## EXERCISE DESCRIPTION
Everything in the listing should be transcribed exactly, apart from the pictures.

## RAW DATA
__________
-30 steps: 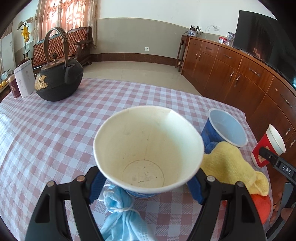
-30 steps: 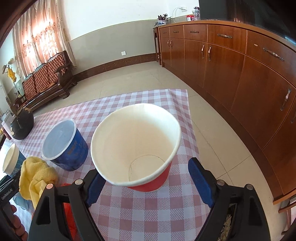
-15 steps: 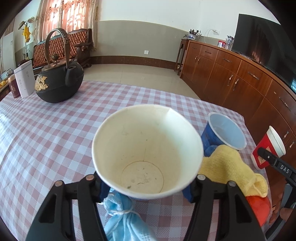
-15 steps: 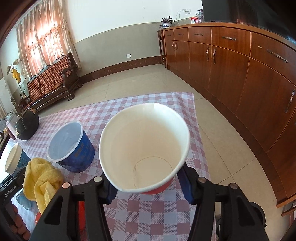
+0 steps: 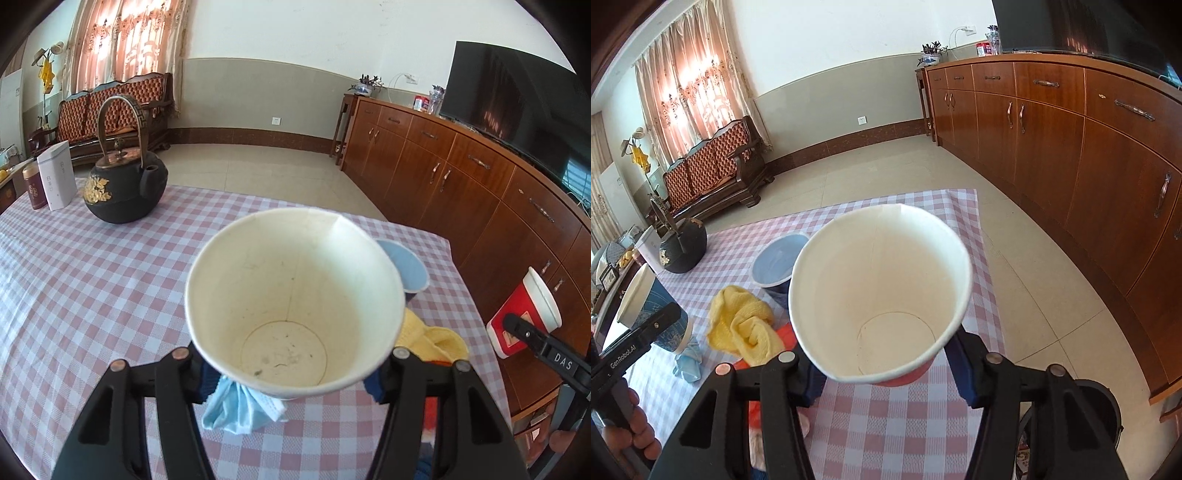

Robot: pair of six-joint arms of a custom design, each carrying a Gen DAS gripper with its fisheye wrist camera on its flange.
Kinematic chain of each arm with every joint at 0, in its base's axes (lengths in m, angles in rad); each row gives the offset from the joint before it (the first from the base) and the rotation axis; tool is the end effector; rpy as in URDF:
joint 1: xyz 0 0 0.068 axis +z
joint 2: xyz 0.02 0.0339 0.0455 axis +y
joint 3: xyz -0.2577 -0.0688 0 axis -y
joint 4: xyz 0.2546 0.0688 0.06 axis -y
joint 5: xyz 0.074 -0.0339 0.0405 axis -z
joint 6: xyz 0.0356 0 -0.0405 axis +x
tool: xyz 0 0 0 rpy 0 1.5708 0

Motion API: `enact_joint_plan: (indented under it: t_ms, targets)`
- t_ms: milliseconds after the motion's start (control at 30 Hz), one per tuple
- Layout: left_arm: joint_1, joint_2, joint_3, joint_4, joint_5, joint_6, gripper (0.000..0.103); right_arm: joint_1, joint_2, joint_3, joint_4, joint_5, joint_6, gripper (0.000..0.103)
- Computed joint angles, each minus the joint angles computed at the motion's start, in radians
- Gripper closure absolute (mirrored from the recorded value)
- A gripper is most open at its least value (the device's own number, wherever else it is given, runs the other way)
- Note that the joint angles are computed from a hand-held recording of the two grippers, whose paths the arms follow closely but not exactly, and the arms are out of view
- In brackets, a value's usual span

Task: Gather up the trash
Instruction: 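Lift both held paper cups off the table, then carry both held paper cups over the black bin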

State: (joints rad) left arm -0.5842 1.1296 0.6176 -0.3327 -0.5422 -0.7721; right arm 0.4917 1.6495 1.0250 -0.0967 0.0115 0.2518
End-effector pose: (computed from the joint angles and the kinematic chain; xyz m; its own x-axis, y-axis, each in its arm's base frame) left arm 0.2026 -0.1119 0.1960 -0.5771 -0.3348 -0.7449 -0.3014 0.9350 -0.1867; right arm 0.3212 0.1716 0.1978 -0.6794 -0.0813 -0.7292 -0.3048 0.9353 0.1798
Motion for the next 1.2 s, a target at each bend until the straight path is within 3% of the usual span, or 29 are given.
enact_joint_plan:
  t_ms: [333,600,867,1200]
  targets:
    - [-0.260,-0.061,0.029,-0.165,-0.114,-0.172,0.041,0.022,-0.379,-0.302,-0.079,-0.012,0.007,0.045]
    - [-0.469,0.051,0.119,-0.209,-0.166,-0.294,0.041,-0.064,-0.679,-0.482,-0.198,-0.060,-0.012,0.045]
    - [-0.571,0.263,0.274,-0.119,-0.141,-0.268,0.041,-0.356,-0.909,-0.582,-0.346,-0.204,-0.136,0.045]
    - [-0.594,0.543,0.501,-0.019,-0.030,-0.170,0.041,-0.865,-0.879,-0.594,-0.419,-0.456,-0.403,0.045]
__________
## ANSWER TO THIS TASK
-30 steps: 
-30 steps: 
-15 steps: 
-15 steps: 
+0 steps: 

Robot: pair of six-joint arms of a custom design, each carrying a Gen DAS gripper with its fisheye wrist camera on its flange.
Kinematic chain of each arm with every joint at 0, in its base's axes (lengths in m, angles in rad); each row gives the offset from the joint before it (the first from the base) and the rotation axis; tool is the end effector; rpy as in URDF:
joint 1: xyz 0 0 0.068 axis +z
joint 2: xyz 0.02 0.0339 0.0455 axis +y
joint 3: xyz -0.2577 -0.0688 0 axis -y
joint 4: xyz 0.2546 0.0688 0.06 axis -y
joint 5: xyz 0.074 -0.0339 0.0405 axis -z
joint 6: xyz 0.0356 0 -0.0405 axis +x
tool: xyz 0 0 0 rpy 0 1.5708 0

Motion API: `enact_joint_plan: (indented under it: t_ms, targets)`
- t_ms: milliseconds after the motion's start (control at 30 Hz), one per tuple
- Layout: left_arm: joint_1, joint_2, joint_3, joint_4, joint_5, joint_6, gripper (0.000..0.103); right_arm: joint_1, joint_2, joint_3, joint_4, joint_5, joint_6, gripper (0.000..0.103)
- Computed joint angles, each minus the joint angles computed at the motion's start, in radians
- Gripper closure absolute (mirrored from the recorded value)
- A gripper is most open at its least value (the device's own number, wherever else it is given, runs the other way)
- Note that the joint angles are computed from a hand-held recording of the two grippers, whose paths the arms follow closely but not exactly, and the arms are out of view
- In brackets, a value's usual span

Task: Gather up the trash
Instruction: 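Lift both held paper cups off the table, then carry both held paper cups over the black bin
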
State: (joints rad) left arm -0.5842 1.1296 0.6176 -0.3327 -0.5422 -0.7721; right arm 0.4917 1.6495 1.0250 -0.0967 0.0115 0.2518
End-effector pose: (computed from the joint angles and the kinematic chain; xyz m; its own x-axis, y-axis, each in its arm's base frame) left arm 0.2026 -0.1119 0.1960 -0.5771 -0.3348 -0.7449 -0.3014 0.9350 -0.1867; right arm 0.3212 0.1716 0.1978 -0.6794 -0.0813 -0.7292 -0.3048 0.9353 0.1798
Motion for the next 1.2 s, a target at each bend until the straight path is within 3% of the usual span, or 29 are given.
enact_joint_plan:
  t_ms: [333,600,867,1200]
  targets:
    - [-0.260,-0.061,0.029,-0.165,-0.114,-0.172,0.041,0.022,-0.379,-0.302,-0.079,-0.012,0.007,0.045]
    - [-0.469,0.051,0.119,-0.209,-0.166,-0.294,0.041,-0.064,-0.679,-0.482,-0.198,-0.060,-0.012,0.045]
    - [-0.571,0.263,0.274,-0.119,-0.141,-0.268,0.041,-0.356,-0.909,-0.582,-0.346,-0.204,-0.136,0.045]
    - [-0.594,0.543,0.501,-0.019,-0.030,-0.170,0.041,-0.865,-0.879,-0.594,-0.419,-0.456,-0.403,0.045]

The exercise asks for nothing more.